■ **Extracted entries**

**********

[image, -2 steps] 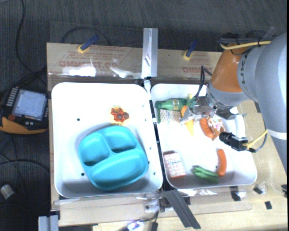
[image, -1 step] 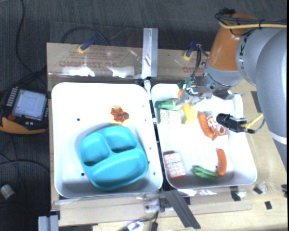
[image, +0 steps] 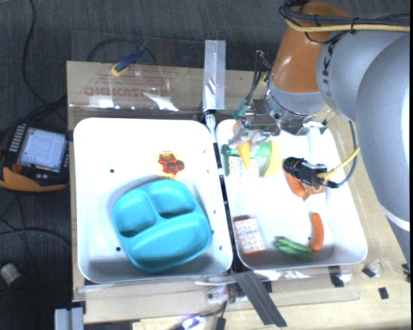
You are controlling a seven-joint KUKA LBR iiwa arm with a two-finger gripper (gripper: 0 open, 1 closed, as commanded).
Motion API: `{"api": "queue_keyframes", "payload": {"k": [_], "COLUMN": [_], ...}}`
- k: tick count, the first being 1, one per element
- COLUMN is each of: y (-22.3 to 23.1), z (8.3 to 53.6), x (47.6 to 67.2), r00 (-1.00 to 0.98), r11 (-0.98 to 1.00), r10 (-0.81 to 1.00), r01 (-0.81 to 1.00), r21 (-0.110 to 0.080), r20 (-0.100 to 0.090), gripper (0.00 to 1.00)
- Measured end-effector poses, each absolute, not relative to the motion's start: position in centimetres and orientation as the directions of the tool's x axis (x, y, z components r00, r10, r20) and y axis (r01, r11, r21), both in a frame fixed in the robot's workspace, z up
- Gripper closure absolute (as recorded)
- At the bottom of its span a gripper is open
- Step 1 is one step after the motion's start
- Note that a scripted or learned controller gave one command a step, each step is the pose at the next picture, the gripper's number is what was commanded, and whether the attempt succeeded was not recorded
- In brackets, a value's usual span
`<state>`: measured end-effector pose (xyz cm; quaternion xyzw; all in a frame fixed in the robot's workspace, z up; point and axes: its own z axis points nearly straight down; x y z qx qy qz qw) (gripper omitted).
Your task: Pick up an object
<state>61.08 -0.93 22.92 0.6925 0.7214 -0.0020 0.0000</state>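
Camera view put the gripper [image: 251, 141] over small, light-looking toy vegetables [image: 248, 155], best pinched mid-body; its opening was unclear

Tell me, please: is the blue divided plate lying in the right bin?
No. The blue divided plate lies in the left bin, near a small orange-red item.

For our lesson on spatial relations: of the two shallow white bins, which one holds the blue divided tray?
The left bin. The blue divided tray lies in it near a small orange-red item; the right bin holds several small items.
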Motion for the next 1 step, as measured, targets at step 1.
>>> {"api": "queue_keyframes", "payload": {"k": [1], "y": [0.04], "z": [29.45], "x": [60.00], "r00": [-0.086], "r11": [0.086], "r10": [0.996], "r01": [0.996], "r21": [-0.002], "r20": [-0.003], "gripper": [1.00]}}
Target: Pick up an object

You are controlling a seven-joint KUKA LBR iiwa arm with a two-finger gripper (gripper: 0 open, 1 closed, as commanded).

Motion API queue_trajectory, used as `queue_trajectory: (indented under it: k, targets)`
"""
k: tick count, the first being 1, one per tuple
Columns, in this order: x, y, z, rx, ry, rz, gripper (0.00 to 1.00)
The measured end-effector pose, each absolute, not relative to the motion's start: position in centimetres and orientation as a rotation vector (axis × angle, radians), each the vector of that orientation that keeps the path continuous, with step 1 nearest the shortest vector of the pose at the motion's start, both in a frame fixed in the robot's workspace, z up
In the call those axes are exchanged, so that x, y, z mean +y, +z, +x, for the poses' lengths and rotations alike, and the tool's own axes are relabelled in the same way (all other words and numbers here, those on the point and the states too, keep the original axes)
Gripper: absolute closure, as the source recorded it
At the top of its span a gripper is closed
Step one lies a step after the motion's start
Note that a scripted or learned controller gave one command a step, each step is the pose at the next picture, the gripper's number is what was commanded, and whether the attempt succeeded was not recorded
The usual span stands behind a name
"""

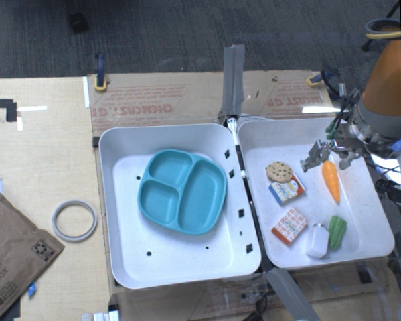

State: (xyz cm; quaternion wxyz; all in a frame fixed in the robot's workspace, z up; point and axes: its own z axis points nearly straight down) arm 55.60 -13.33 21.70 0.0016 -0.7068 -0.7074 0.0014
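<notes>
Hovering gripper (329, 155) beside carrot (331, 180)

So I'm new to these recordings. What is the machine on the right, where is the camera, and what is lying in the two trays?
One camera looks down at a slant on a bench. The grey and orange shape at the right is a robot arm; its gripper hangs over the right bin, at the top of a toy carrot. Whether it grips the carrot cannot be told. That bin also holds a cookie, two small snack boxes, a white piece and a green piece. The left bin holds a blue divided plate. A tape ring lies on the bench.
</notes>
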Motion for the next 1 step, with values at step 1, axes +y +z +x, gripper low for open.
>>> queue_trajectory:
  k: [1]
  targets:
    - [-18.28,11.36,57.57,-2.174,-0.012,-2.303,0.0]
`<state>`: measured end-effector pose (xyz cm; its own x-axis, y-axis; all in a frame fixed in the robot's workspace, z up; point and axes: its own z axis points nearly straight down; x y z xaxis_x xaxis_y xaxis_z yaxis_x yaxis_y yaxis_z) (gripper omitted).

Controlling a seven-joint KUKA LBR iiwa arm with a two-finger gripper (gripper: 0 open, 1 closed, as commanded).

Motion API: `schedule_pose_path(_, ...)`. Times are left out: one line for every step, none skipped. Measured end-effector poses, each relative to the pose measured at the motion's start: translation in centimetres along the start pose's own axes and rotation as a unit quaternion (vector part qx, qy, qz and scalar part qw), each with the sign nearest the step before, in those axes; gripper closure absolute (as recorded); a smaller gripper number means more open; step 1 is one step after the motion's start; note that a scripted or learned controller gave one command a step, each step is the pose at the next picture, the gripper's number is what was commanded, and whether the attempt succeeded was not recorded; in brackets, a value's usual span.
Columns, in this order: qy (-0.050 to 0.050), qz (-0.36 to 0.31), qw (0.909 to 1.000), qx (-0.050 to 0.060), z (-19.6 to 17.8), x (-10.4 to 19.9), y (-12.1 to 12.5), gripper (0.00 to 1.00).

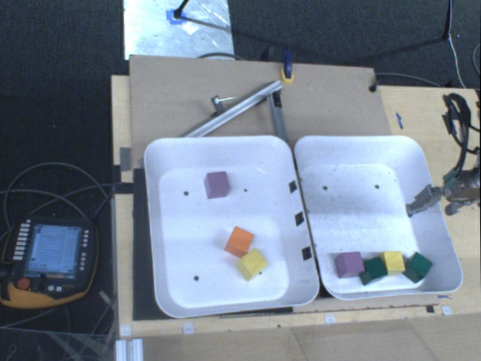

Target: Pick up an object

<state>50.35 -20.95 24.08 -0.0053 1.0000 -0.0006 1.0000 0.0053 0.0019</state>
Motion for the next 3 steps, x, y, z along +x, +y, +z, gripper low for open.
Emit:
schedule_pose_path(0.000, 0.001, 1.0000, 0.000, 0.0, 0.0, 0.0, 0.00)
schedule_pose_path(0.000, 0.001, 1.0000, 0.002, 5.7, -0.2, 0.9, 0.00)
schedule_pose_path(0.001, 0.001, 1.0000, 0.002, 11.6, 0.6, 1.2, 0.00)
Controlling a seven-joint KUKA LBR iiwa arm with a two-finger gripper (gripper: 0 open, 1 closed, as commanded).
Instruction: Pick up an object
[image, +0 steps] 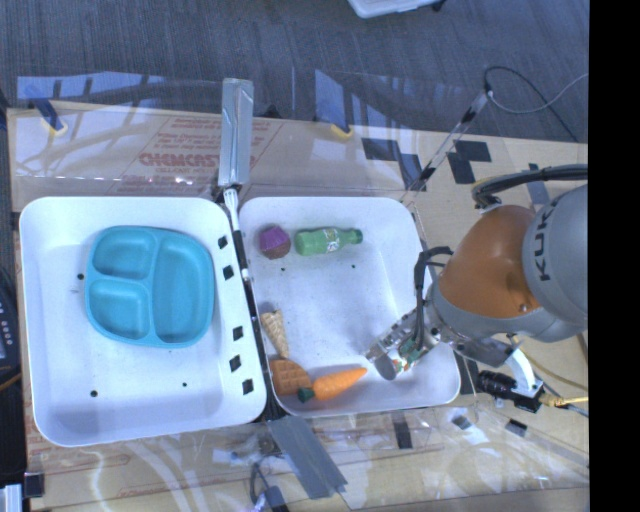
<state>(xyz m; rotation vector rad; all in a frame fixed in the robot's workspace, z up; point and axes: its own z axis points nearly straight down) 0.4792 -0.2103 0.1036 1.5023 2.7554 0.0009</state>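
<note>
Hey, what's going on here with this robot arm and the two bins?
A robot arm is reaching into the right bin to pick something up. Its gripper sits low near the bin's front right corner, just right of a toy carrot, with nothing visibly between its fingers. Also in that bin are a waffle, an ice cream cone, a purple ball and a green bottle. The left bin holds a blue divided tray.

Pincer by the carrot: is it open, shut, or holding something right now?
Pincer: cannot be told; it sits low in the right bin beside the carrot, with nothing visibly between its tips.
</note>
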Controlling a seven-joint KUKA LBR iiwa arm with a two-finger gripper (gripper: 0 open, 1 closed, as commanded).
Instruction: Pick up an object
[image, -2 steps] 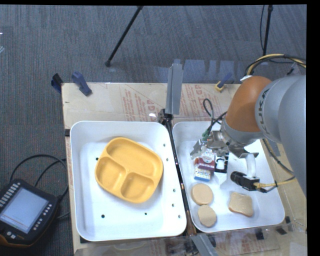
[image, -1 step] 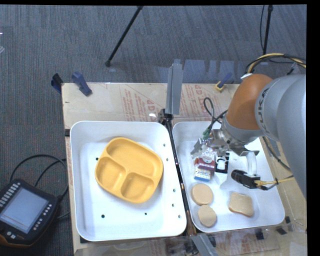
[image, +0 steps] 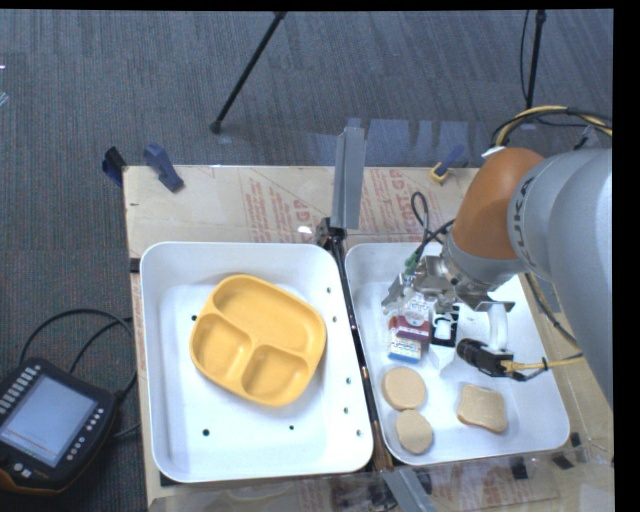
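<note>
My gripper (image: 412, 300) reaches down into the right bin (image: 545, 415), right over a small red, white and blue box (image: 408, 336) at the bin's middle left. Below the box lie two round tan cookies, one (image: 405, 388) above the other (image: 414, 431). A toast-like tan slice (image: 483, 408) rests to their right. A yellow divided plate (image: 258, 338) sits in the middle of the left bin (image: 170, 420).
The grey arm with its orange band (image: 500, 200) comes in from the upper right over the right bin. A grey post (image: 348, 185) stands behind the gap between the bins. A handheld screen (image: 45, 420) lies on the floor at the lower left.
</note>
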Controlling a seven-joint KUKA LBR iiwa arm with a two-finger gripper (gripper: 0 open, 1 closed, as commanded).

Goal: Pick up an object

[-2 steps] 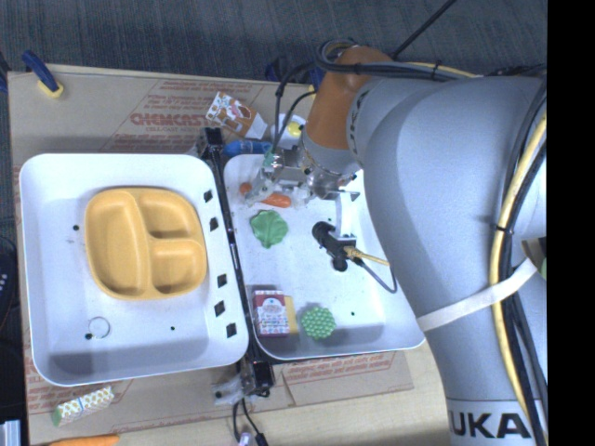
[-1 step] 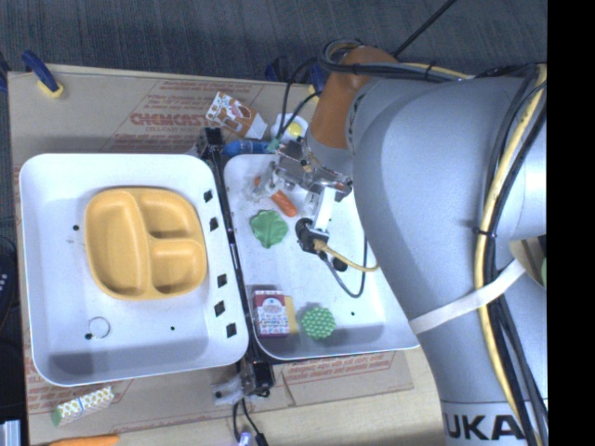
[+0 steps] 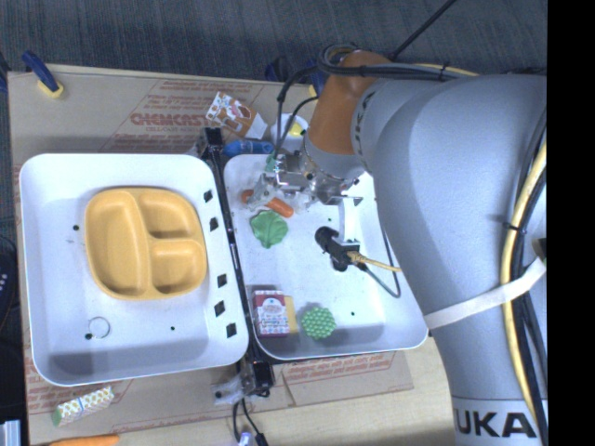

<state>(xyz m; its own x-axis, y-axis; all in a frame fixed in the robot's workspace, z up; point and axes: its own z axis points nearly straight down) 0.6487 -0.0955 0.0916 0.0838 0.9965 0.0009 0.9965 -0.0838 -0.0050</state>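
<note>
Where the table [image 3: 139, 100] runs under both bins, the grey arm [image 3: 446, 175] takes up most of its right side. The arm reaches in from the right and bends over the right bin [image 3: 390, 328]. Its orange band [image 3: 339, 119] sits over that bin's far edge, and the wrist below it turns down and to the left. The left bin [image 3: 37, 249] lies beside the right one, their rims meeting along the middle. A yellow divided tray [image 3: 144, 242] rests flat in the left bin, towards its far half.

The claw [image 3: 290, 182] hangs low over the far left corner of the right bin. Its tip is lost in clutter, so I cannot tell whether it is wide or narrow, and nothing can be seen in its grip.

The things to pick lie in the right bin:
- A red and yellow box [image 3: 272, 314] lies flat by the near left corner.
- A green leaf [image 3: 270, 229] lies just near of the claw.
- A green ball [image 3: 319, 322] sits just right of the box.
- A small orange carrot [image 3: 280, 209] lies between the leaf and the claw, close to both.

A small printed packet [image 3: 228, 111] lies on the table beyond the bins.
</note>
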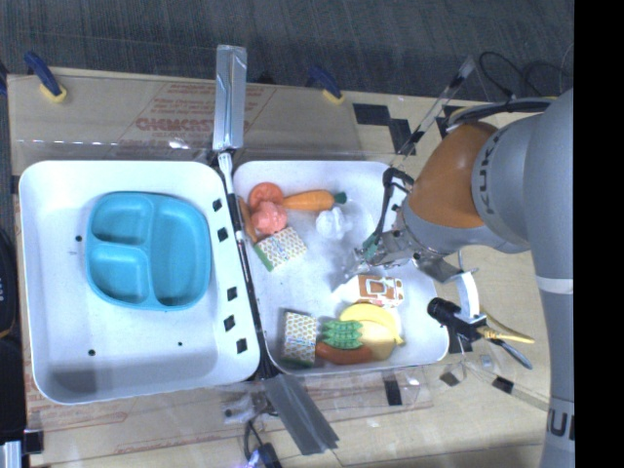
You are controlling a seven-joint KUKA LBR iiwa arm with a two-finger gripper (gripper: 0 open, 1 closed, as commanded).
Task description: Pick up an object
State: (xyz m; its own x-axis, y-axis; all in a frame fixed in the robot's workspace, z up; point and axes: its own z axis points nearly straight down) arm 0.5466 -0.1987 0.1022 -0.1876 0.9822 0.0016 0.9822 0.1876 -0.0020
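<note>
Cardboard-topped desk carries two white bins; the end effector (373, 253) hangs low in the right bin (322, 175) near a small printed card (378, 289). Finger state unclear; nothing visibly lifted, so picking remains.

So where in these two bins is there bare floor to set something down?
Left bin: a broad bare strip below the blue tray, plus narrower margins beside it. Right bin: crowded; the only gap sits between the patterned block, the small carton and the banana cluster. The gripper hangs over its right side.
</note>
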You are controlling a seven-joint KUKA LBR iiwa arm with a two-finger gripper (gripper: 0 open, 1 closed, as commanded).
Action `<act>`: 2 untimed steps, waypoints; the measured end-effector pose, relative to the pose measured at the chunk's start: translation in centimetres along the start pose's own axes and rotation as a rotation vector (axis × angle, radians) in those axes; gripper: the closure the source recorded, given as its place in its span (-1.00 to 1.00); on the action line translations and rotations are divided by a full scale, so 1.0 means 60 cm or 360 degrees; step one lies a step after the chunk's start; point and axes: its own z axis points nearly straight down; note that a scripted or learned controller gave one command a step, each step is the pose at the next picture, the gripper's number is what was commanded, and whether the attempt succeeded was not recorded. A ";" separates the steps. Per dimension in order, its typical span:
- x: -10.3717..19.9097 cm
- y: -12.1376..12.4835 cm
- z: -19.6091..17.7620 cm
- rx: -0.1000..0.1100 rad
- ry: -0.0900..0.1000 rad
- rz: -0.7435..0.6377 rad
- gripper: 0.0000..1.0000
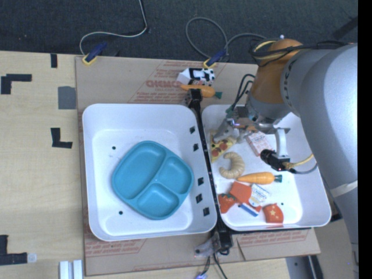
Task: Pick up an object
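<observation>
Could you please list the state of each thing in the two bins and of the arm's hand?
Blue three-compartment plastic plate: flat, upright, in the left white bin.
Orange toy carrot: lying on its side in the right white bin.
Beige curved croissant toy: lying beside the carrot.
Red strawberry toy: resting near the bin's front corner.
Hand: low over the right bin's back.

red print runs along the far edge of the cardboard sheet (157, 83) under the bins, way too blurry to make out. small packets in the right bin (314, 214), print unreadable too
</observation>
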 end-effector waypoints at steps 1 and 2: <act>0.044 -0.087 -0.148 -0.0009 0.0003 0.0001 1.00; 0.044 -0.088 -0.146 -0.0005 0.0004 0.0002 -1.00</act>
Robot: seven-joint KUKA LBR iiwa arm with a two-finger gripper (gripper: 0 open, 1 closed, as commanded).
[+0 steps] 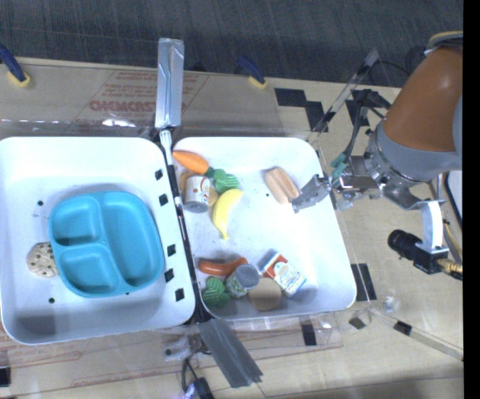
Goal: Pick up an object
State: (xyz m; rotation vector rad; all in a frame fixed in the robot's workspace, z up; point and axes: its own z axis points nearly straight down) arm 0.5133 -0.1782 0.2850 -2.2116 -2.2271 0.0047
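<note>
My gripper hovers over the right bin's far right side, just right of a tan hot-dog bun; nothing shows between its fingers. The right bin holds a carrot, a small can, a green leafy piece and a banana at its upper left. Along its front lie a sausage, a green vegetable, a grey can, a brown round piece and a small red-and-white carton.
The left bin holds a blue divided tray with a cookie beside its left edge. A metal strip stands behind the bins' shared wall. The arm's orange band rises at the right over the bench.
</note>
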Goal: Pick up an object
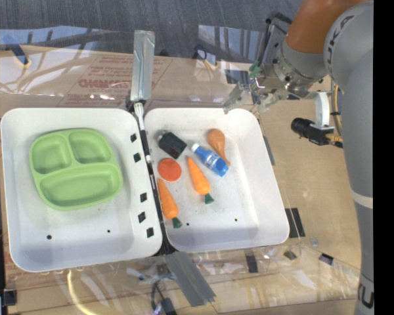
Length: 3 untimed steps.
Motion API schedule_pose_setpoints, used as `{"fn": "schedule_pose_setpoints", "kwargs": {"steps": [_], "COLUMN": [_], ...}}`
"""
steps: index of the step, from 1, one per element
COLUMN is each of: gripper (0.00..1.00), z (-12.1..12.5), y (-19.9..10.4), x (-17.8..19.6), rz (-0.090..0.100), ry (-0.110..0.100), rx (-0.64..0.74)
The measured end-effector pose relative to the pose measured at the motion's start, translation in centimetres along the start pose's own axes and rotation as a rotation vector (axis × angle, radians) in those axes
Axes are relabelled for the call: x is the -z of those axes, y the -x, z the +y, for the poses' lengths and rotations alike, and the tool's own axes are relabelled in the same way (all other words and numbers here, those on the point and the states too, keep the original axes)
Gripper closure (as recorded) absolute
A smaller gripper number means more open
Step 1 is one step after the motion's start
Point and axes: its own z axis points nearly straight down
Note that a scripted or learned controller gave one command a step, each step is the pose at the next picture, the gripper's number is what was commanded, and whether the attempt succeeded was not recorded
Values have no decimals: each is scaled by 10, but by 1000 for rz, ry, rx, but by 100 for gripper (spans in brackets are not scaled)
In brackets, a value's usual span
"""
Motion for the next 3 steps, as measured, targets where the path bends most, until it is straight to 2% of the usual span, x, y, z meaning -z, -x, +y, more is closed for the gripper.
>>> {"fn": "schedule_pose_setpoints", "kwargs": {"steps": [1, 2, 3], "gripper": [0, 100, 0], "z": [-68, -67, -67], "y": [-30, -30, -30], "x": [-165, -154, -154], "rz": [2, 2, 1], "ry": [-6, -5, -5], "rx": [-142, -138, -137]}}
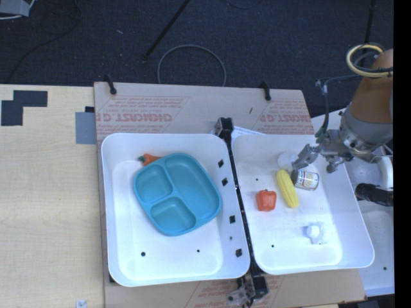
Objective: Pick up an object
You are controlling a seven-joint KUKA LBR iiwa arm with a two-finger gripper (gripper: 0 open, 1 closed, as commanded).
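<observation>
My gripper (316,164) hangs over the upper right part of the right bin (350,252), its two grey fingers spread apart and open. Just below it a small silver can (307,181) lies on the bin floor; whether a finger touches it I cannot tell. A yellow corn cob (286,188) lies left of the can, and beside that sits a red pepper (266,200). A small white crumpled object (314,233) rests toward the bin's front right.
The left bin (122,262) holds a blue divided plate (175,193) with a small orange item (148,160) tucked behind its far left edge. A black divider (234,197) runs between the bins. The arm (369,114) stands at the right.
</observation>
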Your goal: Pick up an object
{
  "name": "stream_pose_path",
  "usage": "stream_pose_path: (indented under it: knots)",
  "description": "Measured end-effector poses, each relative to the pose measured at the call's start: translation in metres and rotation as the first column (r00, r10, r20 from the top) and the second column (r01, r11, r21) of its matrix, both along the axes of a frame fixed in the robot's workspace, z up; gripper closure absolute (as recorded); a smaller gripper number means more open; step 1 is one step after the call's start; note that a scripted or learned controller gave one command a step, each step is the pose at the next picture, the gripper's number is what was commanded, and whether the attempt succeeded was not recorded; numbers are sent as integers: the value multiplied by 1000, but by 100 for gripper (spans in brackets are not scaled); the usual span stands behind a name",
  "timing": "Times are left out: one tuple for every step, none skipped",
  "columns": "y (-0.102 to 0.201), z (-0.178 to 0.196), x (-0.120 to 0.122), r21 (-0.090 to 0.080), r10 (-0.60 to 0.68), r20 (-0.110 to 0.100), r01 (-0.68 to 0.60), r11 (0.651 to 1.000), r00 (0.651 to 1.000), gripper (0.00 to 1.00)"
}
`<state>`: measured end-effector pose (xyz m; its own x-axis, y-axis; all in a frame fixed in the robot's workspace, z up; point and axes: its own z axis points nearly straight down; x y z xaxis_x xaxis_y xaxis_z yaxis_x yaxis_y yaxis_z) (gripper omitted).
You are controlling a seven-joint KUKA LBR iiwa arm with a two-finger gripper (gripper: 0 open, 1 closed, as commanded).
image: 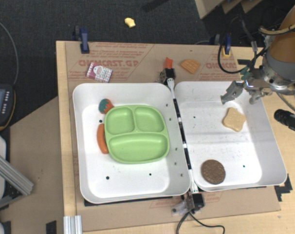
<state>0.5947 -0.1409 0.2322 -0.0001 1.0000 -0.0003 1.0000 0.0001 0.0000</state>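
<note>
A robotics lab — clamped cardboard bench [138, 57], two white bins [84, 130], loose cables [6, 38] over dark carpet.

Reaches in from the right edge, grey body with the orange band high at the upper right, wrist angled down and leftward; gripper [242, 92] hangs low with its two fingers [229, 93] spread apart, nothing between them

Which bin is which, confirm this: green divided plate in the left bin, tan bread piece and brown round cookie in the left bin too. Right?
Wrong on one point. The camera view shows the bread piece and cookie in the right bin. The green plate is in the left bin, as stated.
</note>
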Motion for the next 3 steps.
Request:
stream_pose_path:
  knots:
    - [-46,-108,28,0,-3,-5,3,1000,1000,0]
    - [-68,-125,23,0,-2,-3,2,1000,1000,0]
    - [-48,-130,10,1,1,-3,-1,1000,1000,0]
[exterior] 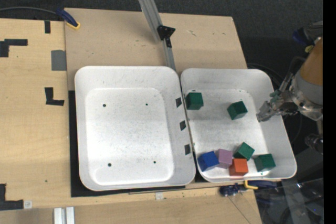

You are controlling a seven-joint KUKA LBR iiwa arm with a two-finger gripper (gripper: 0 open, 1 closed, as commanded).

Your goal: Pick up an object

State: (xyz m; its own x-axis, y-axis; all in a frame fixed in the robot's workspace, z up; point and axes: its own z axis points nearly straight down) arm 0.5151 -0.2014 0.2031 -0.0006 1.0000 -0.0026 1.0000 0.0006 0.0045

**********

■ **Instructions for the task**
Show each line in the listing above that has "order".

■ **Solution for this task**
Columns, in this order: x, y, z, rx, ry, rz, gripper (0.00 to 1.00)
Columns, in this order: qy (-0.050 to 0.050), qz (-0.36 to 0.31), qw (0.909 to 1.000), qx (-0.050 to 0.060), z (-19.6 to 17.8), x (-10.4 to 19.9), y (-12.1 to 12.5), gripper (0.00 to 1.00).
Action `<act>`: 2 untimed steps, waypoints; the measured end-effector pose, relative to the pose measured at the chunk's start: translation in centimetres along the start pose's own axes and rotation as a rotation vector (axis × angle, radians) in those axes; gripper: the closure the source recorded, given as its place in its span (-1.00 to 1.00); on the action line translations and rotations are divided by a full scale, so 1.0 means 60 cm or 360 degrees; step one lies a step after the chunk's start; point and axes: its own z axis points nearly straight down; note that a scripted or learned controller gave one command a step, each step is the pose at the next picture, the gripper's number is what was commanded, and whether the attempt succeeded was not recorded. A ";" separates the steps. Per dimension in order, its typical span:

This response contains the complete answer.